- Try it: Here is a listing, set out below; repeat its lines from the one with "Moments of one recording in" to the last, both included, and leave out the pictures.

- Provided records:
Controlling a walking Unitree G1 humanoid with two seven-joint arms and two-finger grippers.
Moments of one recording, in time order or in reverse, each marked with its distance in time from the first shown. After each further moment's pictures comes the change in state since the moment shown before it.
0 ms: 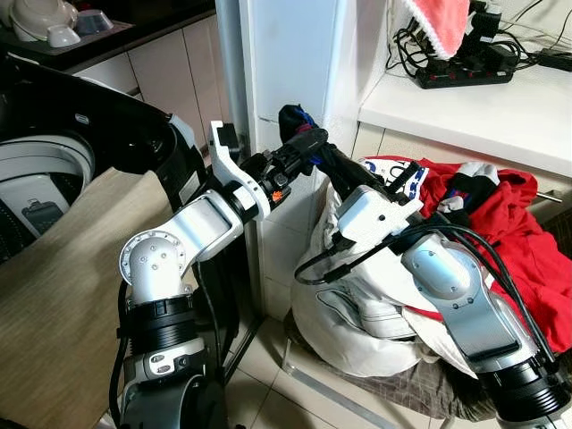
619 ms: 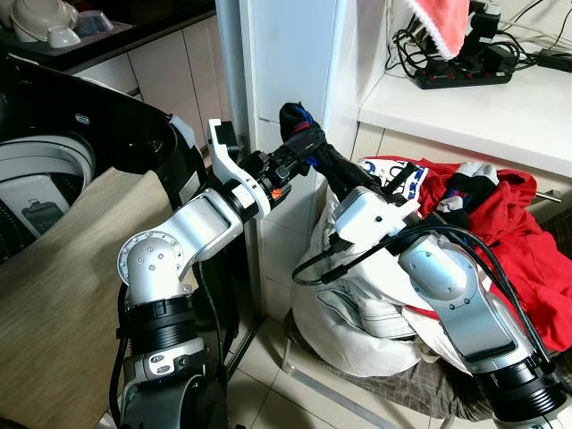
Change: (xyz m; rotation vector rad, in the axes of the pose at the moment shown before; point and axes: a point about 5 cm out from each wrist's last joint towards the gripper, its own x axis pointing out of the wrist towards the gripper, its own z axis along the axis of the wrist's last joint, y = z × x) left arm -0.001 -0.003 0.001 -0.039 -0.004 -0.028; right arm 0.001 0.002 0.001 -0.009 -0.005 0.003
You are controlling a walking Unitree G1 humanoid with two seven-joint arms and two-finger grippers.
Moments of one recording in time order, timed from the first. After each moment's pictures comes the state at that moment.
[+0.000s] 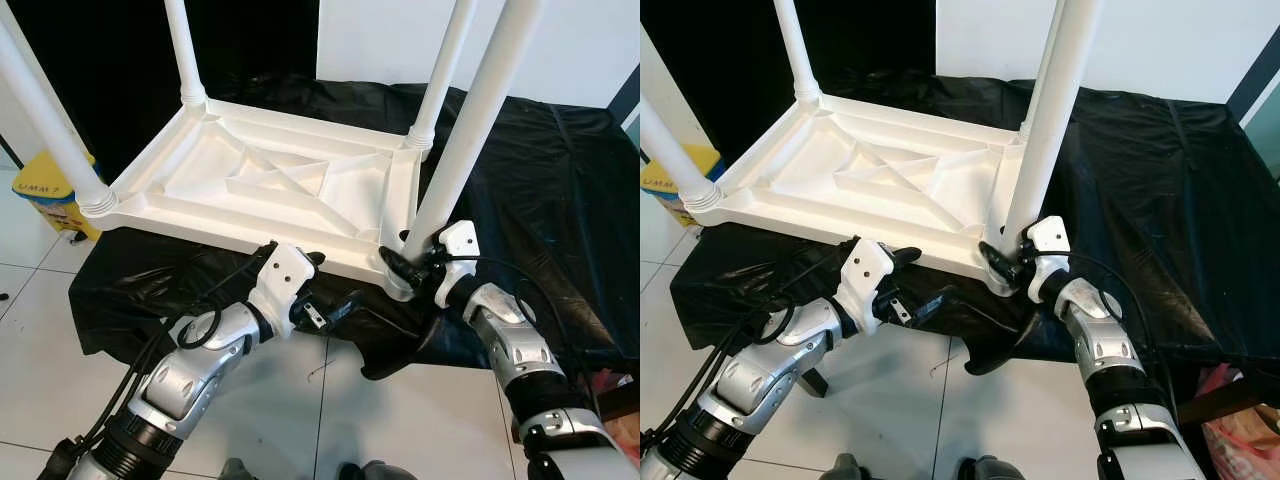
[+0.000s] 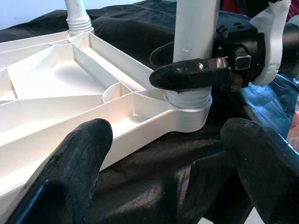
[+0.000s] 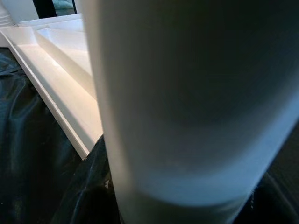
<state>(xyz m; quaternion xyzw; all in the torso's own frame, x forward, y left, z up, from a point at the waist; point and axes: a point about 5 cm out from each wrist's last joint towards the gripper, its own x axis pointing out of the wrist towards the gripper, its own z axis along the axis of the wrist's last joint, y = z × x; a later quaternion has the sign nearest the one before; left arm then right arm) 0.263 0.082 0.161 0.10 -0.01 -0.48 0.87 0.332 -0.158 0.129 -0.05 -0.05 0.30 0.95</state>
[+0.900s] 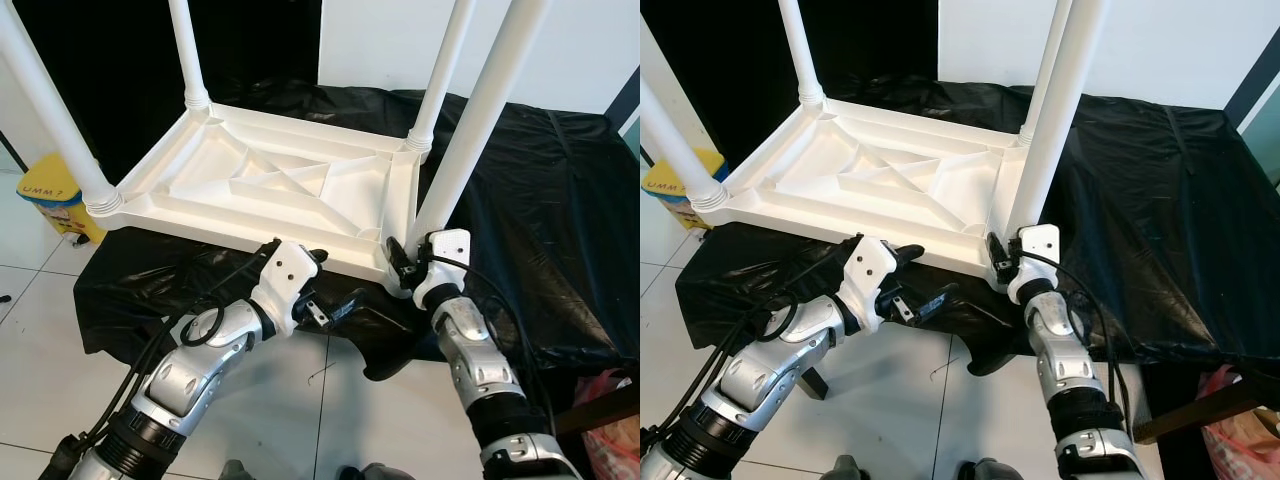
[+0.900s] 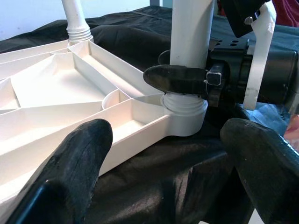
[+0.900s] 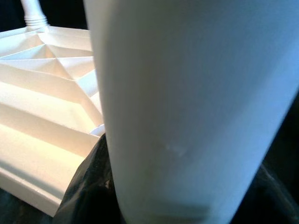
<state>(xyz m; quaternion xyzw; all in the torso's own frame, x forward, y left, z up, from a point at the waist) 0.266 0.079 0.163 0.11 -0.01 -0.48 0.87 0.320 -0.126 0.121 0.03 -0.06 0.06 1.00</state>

- Solved problem:
Moments of one recording in time order, timed from the first. After each moment's pictures comes the state at that moment.
[+0.000s] 
[+0.000s] 
[+0.000s] 
<state>(xyz m; quaternion xyzw; all in the torso's own frame, x forward, y left, z up, from a point at the waist; point and axes: a point about 5 cm out from each wrist's last joint towards the gripper, its own x axis pointing out of the wrist towards the gripper, its own z axis along the axis of the wrist's last joint, y = z × x; a later quaternion has the sign nearest the one before; left arm then right arm) 0.263 0.082 0.161 0.10 -0.01 -0.48 0.87 0.332 -0.158 0.129 -0.05 -0.05 0.30 0.95</state>
[+0.900s] 
[+0.900s] 
[+0.900s] 
<state>(xyz m; quaternion xyzw; all in the torso's own frame, x forward, y left, z up, from a point at the waist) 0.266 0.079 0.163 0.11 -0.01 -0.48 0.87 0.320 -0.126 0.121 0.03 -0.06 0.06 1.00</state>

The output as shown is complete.